***** RECORDS PROVIDED *****
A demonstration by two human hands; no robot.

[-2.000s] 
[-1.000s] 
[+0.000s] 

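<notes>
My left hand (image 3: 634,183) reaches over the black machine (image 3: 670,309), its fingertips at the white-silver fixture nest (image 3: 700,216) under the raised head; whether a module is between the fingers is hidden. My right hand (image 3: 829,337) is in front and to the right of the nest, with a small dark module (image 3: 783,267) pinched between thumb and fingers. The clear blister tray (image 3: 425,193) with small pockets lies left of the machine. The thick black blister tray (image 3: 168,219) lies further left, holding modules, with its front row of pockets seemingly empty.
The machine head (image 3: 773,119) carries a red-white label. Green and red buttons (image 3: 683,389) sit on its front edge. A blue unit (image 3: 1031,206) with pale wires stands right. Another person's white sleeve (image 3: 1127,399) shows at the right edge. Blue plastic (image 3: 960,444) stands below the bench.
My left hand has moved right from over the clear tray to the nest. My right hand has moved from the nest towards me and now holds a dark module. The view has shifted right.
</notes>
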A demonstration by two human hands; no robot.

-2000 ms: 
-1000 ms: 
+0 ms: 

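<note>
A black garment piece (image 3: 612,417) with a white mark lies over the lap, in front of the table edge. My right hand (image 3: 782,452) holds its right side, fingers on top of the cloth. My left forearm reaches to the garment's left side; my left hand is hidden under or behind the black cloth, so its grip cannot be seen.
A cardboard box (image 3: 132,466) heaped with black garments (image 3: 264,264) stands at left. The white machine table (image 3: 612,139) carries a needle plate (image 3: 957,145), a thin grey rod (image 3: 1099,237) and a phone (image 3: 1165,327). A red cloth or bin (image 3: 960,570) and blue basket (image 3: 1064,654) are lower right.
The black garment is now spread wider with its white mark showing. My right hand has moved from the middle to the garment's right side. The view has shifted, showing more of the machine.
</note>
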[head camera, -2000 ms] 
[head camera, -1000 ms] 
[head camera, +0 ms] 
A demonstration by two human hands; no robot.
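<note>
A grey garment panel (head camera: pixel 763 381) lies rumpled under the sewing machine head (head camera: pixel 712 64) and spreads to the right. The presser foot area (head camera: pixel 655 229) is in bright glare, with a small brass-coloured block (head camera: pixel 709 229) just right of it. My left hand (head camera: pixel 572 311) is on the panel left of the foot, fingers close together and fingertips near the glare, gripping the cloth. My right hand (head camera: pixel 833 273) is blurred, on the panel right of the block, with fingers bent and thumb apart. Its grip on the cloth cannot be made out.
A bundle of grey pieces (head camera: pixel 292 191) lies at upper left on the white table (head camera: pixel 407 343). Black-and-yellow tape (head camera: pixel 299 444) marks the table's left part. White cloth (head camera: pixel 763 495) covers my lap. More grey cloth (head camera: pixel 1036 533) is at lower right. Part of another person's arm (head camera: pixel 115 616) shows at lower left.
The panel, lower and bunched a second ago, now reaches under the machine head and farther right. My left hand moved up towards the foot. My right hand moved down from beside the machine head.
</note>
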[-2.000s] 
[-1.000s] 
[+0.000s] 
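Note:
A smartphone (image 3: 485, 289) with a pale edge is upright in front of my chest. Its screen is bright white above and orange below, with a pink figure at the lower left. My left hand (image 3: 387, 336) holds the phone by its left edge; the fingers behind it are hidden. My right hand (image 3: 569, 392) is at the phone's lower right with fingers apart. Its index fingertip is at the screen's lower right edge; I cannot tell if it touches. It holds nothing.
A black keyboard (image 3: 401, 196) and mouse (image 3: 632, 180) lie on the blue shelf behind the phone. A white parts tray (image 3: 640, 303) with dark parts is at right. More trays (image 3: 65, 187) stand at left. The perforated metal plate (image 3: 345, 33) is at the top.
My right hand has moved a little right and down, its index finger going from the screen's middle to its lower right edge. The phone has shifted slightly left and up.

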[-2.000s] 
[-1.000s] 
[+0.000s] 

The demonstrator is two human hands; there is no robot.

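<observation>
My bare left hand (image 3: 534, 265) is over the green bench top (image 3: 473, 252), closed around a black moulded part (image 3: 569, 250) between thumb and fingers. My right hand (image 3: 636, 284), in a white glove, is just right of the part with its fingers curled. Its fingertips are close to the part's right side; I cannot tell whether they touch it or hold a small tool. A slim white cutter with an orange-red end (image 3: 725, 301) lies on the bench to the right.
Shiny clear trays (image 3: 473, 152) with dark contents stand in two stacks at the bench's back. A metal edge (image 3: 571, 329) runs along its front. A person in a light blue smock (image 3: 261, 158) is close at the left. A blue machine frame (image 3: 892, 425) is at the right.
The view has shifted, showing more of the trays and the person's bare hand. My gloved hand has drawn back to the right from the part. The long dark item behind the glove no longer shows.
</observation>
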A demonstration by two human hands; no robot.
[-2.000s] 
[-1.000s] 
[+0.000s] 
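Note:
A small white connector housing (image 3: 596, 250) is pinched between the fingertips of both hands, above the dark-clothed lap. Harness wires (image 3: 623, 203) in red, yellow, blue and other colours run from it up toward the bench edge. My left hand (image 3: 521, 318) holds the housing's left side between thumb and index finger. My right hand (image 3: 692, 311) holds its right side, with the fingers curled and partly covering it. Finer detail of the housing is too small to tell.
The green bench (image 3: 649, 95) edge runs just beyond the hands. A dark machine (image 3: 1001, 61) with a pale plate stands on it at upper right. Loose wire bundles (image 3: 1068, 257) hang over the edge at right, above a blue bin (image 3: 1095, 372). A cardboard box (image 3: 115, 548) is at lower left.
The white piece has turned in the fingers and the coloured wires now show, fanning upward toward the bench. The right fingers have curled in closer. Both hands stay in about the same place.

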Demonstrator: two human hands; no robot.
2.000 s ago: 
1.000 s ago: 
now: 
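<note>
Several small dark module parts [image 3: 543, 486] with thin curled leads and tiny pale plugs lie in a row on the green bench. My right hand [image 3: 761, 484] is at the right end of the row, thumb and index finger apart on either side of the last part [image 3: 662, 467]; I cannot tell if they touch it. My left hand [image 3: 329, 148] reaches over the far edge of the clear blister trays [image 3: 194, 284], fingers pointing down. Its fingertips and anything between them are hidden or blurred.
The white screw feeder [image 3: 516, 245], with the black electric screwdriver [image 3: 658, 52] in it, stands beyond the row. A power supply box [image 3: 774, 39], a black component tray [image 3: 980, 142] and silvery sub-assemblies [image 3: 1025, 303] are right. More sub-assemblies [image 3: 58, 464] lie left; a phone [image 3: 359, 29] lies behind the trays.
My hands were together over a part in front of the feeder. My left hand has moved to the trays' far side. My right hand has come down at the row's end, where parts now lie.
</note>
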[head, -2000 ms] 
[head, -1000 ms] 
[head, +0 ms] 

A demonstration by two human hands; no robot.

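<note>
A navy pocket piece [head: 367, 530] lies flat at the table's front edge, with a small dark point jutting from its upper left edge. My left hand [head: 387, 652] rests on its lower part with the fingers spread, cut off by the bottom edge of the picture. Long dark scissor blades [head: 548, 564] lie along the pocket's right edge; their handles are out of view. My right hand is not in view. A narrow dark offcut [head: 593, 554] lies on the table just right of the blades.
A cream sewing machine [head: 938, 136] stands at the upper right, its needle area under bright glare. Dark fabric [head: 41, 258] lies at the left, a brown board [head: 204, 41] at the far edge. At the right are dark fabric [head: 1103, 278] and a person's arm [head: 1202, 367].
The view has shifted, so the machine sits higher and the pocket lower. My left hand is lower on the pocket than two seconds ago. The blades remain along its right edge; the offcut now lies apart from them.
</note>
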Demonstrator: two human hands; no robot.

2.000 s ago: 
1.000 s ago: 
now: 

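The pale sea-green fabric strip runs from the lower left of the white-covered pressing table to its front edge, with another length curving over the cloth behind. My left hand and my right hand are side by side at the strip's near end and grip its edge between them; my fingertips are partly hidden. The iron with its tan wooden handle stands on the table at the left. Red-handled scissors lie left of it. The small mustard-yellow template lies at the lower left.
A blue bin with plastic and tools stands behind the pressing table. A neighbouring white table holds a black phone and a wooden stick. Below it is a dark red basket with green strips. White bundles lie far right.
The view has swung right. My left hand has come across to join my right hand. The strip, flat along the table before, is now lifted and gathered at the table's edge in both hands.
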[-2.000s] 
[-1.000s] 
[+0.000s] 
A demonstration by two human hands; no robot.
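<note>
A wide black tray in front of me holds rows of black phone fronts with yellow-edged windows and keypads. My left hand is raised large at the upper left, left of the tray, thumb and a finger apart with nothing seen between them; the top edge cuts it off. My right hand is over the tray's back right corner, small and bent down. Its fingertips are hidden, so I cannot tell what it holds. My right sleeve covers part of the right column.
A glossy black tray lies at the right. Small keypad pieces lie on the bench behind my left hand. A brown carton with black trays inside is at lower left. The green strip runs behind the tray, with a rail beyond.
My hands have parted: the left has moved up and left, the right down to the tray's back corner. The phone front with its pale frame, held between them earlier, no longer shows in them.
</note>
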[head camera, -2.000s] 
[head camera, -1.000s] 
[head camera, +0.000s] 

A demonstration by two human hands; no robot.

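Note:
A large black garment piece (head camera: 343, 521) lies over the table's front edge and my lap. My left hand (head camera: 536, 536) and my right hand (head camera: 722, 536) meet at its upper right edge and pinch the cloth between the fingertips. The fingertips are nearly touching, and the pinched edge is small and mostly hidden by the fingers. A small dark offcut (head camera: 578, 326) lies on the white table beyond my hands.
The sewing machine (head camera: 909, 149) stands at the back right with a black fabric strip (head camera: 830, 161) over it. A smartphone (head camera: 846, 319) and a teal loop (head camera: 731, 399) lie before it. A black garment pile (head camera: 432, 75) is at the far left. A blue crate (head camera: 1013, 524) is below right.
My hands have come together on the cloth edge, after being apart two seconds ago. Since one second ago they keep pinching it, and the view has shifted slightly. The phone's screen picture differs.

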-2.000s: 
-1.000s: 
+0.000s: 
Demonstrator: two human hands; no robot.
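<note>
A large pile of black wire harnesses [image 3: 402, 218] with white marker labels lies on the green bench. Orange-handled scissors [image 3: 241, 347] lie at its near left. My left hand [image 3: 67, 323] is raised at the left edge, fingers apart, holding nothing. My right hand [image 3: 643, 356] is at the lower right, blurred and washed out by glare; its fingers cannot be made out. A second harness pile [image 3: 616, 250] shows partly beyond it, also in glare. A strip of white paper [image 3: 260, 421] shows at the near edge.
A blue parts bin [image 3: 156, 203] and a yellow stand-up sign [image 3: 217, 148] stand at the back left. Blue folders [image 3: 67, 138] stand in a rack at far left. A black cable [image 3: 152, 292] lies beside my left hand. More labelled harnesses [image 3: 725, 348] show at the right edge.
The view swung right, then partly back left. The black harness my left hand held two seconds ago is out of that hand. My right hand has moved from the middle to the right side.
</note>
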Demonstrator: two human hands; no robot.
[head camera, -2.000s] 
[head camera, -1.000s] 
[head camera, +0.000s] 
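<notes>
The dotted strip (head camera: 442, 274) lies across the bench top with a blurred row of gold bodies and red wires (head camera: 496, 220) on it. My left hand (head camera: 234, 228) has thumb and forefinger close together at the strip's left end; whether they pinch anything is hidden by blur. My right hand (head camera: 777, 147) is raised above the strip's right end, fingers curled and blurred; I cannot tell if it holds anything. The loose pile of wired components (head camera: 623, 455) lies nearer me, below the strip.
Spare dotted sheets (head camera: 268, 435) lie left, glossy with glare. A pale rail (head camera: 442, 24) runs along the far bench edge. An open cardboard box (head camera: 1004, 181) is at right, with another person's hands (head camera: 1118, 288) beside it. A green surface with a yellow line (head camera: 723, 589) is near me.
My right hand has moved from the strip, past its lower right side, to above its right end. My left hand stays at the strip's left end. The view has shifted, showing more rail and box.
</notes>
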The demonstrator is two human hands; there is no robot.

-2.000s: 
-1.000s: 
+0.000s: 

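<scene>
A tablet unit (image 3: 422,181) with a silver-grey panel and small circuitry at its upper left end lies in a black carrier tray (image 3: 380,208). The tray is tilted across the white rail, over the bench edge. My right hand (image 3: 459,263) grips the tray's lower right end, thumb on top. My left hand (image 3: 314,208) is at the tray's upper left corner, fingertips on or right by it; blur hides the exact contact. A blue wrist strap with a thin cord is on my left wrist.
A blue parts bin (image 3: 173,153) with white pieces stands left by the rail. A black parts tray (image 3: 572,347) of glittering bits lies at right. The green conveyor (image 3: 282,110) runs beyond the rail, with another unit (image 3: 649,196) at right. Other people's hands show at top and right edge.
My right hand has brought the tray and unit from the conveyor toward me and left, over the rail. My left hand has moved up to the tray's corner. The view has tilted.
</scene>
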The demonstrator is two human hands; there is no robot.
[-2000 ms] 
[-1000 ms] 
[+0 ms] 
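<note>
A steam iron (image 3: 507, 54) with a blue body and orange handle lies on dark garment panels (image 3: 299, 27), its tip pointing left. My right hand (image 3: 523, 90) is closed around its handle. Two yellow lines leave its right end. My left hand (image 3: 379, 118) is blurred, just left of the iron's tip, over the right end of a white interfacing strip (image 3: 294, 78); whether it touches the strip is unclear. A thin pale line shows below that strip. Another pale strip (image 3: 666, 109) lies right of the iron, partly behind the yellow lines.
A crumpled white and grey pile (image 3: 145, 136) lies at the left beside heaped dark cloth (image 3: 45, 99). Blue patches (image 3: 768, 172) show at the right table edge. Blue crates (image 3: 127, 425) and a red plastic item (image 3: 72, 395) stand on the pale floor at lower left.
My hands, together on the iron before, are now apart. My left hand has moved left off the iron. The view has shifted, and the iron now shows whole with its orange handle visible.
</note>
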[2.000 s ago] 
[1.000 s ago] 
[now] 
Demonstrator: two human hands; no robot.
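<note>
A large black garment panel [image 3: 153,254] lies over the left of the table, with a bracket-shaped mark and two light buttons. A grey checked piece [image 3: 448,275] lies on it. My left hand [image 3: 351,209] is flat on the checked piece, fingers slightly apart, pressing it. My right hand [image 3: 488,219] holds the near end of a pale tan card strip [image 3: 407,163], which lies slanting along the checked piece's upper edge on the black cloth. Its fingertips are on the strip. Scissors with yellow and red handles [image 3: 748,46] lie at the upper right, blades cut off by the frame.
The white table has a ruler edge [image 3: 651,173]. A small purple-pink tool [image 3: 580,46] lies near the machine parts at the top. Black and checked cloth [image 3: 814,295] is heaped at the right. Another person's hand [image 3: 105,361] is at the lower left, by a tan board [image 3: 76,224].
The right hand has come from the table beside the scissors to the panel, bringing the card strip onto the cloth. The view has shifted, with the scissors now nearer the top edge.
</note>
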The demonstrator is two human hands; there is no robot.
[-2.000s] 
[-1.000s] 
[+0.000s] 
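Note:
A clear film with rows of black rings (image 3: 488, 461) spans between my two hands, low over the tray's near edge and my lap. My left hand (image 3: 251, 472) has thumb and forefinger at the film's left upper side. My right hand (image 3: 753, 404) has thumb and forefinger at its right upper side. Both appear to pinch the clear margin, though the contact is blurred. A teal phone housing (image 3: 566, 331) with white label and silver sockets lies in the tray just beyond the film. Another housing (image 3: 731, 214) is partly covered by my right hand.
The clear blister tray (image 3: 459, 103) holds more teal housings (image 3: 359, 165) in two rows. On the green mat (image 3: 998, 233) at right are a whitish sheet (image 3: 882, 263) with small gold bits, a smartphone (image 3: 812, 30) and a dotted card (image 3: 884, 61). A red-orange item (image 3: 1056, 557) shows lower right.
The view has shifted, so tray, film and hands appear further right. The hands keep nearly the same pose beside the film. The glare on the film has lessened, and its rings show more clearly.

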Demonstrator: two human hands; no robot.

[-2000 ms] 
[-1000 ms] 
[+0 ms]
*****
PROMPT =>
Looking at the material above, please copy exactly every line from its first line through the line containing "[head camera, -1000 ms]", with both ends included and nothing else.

RESPONSE TO THE TASK =>
A demonstration by two human hands; no robot.

[-2.000s] 
[-1.000s] 
[+0.000s] 

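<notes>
My left hand (image 3: 634,183) reaches over the black machine (image 3: 670,309), its fingertips at the white-silver fixture nest (image 3: 700,216) under the raised head; whether a module is between the fingers is hidden. My right hand (image 3: 829,337) is in front and to the right of the nest, with a small dark module (image 3: 783,267) pinched between thumb and fingers. The clear blister tray (image 3: 425,193) with small pockets lies left of the machine. The thick black blister tray (image 3: 168,219) lies further left, holding modules, with its front row of pockets seemingly empty.
The machine head (image 3: 773,119) carries a red-white label. Green and red buttons (image 3: 683,389) sit on its front edge. A blue unit (image 3: 1031,206) with pale wires stands right. Another person's white sleeve (image 3: 1127,399) shows at the right edge. Blue plastic (image 3: 960,444) stands below the bench.
My left hand has moved right from over the clear tray to the nest. My right hand has moved from the nest towards me and now holds a dark module. The view has shifted right.
</notes>
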A demonstration by two human hands; no robot.

-2000 ms: 
-1000 ms: 
+0 ms: 

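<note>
A black garment piece (image 3: 612,417) with a white mark lies over the lap, in front of the table edge. My right hand (image 3: 782,452) holds its right side, fingers on top of the cloth. My left forearm reaches to the garment's left side; my left hand is hidden under or behind the black cloth, so its grip cannot be seen.
A cardboard box (image 3: 132,466) heaped with black garments (image 3: 264,264) stands at left. The white machine table (image 3: 612,139) carries a needle plate (image 3: 957,145), a thin grey rod (image 3: 1099,237) and a phone (image 3: 1165,327). A red cloth or bin (image 3: 960,570) and blue basket (image 3: 1064,654) are lower right.
The black garment is now spread wider with its white mark showing. My right hand has moved from the middle to the garment's right side. The view has shifted, showing more of the machine.
</note>
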[head camera, -2000 ms] 
[head camera, -1000 ms] 

The output is complete as it stands.